**What is required**
Please reproduce the entire listing exactly.
[[ Exercise data, beginning ]]
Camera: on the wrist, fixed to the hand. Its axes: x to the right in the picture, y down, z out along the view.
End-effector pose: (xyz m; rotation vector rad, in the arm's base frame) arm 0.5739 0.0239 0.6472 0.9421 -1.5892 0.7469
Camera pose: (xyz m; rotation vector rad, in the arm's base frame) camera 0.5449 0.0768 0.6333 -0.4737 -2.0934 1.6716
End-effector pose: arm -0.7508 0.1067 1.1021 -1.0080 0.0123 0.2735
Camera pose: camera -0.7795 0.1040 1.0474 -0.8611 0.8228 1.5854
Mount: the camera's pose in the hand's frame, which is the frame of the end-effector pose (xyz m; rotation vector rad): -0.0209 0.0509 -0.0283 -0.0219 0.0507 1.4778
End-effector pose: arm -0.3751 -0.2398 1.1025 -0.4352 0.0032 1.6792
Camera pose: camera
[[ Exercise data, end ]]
**Problem solution**
Camera: on the wrist, fixed to the hand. Its axes: x to the right in the picture, y down, z out along the view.
End-effector pose: (xyz m; rotation vector rad, in the arm's base frame) arm 0.5739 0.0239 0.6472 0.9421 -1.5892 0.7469
Camera pose: (xyz m; rotation vector rad, in the arm's base frame) camera 0.5449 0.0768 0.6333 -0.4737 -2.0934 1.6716
End-effector pose: arm -0.7508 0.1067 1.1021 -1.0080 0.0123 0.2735
Camera pose: camera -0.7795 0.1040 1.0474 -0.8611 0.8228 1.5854
Mount: the camera's pose in the hand's frame, which is the frame of the end-effector pose (xyz m; rotation vector rad): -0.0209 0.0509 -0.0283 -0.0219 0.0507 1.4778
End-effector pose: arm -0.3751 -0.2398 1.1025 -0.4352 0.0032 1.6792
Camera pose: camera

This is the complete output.